Alert passengers saved plane from alleged terror bid
Alert passengers saved plane from alleged terror bid
Passengers pounced on the man allegedly trying to blow up the plane.

Washington: Alert passengers, who pounced on the man allegedly trying to blow up a US Airliner, played a major role in thwarting the terror bid to blow up the plane which was on its was from Amsterdam to Detroit.

As many as 278 passengers were on board the Northwest Airline flight 253, when a Nigerian national allegedly tried to ignite a powder some 20-25 minutes before it was about to land at the Detroit airport.

The man had "some kind of incendiary device he tried to ignite" in a bag strapped to his body, NBC News said quoting unnamed officials.

Other officials said the device was a mixture of powder and liquid, which failed to ignite when the passenger tried to detonate it during the plane's descent.

The passengers became alert after his actions caused noise and smoke started coming from his seat.

Two people saw the attempted attack, and a third person jumped on the man and subdued him, an airline official told NBC News.

The man identified as Abdul Farouk Abdulmutallab, 23, sustained burn injuries and is being treated in a hospital. He is being questioned by FBI and other federal investigating agencies.

Syed Jafry, a passenger sitting three rows ahead of the suspect, said "there was a pop that sounded like a firecracker" and the "next thing you know everybody was on him".

A few seconds later, Jafry said, there was smoke and "some glow" from the suspect's seat from three rows behind him and on the left side of the plane, according to The New York Times.

"There was a panic," Jafry, 57, from Ohio was quoted as saying. "Next thing you know everybody was on him," he said. He said the passengers and the crew subdued the man.

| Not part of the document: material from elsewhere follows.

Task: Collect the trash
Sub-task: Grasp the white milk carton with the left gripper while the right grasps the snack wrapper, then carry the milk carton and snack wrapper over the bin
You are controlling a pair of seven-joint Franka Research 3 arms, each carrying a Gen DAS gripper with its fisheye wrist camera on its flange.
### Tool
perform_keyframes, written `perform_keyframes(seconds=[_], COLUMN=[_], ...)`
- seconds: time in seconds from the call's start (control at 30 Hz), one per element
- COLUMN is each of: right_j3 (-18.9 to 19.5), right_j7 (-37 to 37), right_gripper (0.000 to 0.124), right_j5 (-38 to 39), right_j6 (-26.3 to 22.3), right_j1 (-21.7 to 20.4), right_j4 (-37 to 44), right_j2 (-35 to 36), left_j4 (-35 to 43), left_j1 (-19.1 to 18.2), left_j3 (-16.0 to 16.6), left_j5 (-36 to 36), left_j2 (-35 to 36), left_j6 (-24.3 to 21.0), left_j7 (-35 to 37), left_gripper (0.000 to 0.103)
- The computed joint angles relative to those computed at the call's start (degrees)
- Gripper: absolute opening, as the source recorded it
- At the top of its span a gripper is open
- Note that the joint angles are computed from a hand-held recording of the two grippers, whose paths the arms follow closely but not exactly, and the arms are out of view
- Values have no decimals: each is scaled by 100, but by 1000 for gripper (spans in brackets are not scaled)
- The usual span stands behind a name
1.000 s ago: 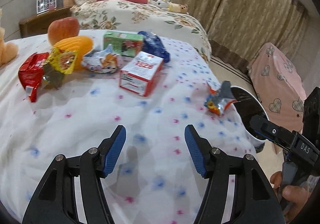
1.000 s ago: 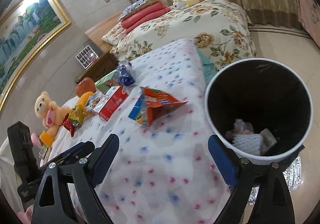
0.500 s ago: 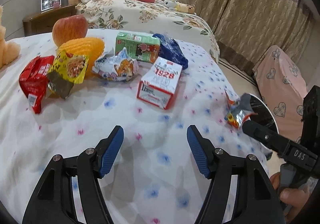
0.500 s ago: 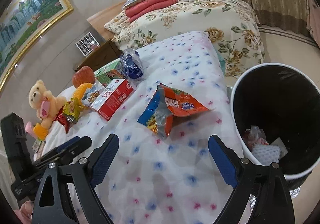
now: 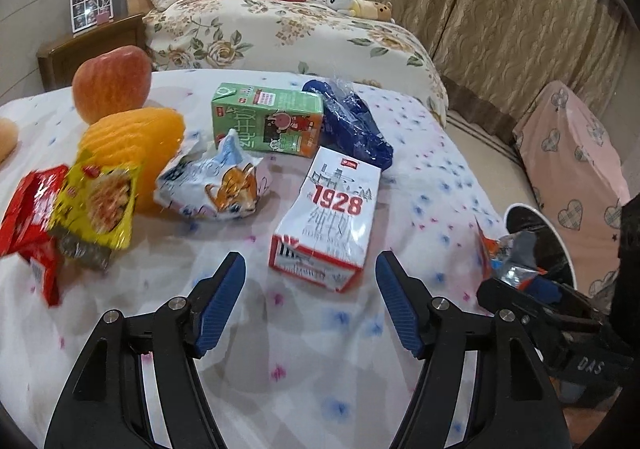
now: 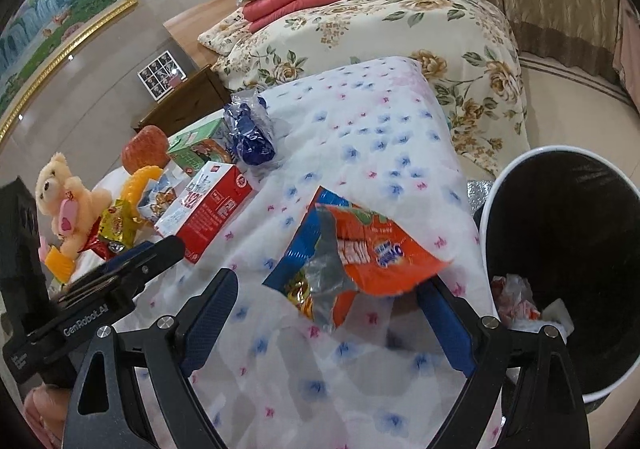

The Nigerian national was brought by the crew to the front of the plane Northwest Airlines flight 253, operated on a Delta airplane made its descent into Detroit Metropolitan Airport, landing at 11:53 a.m (local time).

Once on the ground, it was immediately guided to the end of a runway, where it was surrounded by police cars and emergency vehicles and searched by a bomb-disabling robot.

Another passenger Rich Griffith told Detroit News that he was seated too far in the back to see what had happened.

"It's frustrating if you don't want to keep your country safe," he said. "We can't have what's going on everywhere else happening here," he added.